→ **EXERCISE AIM**: Reproduce the entries below exactly, but leave the pictures out.

[Saved entries]
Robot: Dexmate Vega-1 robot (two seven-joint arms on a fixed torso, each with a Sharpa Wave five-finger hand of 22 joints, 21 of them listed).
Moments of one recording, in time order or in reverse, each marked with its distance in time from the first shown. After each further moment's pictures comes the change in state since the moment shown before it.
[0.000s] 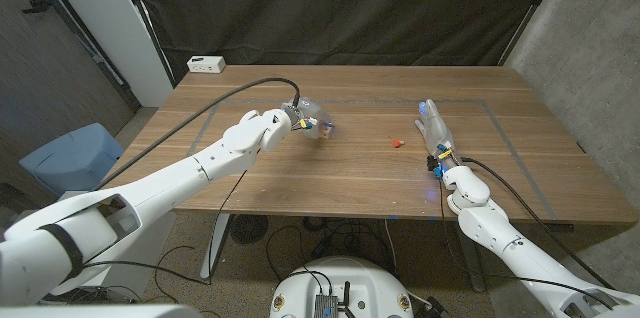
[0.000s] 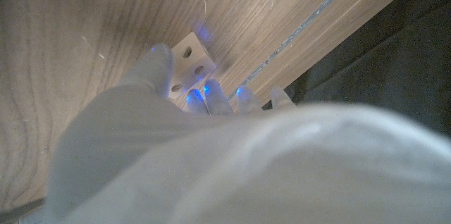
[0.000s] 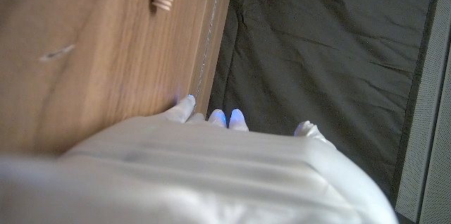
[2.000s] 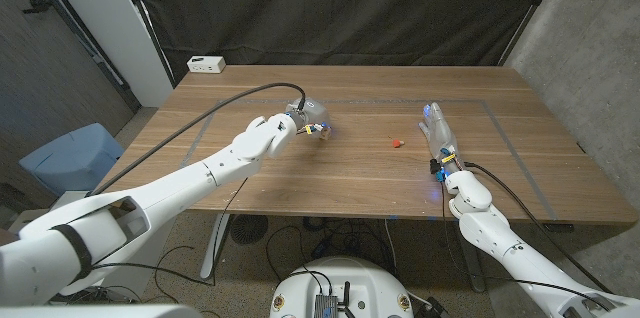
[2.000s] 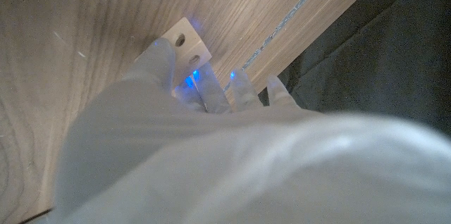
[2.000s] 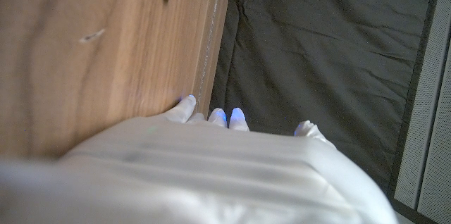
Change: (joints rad) left arm -0.002 -0.036 0.041 0.045 0.098 0.038 0.087; left_hand 0.088 0.017 -0.090 0.002 0.000 0.325 0.014 0.018 0.005 0.299 -0.005 0.069 0.088 0.232 -0.007 0.019 0.012 0.154 -0.003 0.000 0.002; right arm -0.012 0.015 0.017 0.041 0.014 0.038 -0.004; right_hand 0.000 0.000 0.002 -0.006 0.000 0.011 -0.011 0.004 0.000 0.013 -0.006 0.000 0.000 0.000 0.000 0.008 -0.003 0.000 0.000 0.004 0.000
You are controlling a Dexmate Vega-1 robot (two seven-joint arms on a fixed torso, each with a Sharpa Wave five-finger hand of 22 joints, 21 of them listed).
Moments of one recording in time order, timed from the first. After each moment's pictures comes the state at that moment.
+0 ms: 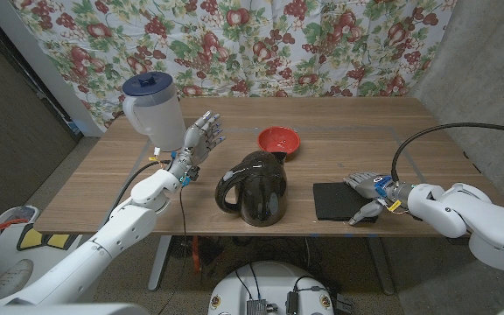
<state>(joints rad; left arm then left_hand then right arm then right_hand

→ **EXERCISE OUTPUT**:
Robot: Dexmate Vega-1 robot (two seven-joint arms on a fixed torso, each with a Sharpa Wave five-finger hand of 22 joints, 21 of them listed).
Moments of one recording, in time order or in reverse, each marked with its distance in time from the first shown. After each further moment's pictures comes the change in state since the moment shown before it.
[0.000s] 
[0.000s] 
[0.000s] 
[2.000s] 
[2.000s] 
[2.000s] 
Change: (joints rad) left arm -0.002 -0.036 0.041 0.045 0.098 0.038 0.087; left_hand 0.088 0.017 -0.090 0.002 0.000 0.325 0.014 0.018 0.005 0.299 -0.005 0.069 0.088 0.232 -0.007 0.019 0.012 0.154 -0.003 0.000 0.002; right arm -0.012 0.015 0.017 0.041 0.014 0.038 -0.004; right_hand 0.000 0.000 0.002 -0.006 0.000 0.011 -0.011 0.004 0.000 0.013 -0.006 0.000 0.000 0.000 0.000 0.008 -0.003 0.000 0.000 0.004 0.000
You are controlling a Dexmate Vega-1 robot (two seven-joint arms on a fixed torso, each with a Sharpa Wave five-finger hand of 22 joints, 21 of them listed).
Moments of one recording in time order, timed from the first. After each moment's pictures comes the state at that moment.
+0 ms: 
<state>(joints rad; left arm then left_hand then right arm then right_hand

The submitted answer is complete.